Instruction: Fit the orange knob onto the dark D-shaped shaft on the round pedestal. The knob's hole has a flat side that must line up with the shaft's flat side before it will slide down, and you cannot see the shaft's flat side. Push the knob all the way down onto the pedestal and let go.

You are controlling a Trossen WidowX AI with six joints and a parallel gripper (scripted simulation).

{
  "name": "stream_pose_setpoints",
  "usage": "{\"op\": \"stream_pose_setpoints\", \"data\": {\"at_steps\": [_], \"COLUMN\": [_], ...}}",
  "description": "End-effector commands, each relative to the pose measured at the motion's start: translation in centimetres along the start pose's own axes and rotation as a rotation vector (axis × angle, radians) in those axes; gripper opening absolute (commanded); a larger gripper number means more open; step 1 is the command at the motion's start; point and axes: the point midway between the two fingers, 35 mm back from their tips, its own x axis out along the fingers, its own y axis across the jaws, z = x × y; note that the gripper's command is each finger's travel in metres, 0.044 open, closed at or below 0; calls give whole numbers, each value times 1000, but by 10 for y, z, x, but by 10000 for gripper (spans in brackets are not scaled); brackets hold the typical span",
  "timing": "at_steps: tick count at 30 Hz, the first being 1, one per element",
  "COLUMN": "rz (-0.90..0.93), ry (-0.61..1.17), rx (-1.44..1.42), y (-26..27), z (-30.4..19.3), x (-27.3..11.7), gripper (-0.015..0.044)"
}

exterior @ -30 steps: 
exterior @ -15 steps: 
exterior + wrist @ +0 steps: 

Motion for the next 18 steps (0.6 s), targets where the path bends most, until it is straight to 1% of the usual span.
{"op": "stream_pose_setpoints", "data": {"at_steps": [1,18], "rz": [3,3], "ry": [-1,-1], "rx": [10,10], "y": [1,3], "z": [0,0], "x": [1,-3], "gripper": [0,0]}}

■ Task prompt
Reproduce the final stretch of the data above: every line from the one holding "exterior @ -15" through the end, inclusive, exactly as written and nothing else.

■ Response to this exercise
exterior @ -15 steps: 
exterior + wrist @ +0 steps: 

Motion for the next 18 steps (0.6 s), targets where the path bends most, until it is straight to 1% of the usual span.
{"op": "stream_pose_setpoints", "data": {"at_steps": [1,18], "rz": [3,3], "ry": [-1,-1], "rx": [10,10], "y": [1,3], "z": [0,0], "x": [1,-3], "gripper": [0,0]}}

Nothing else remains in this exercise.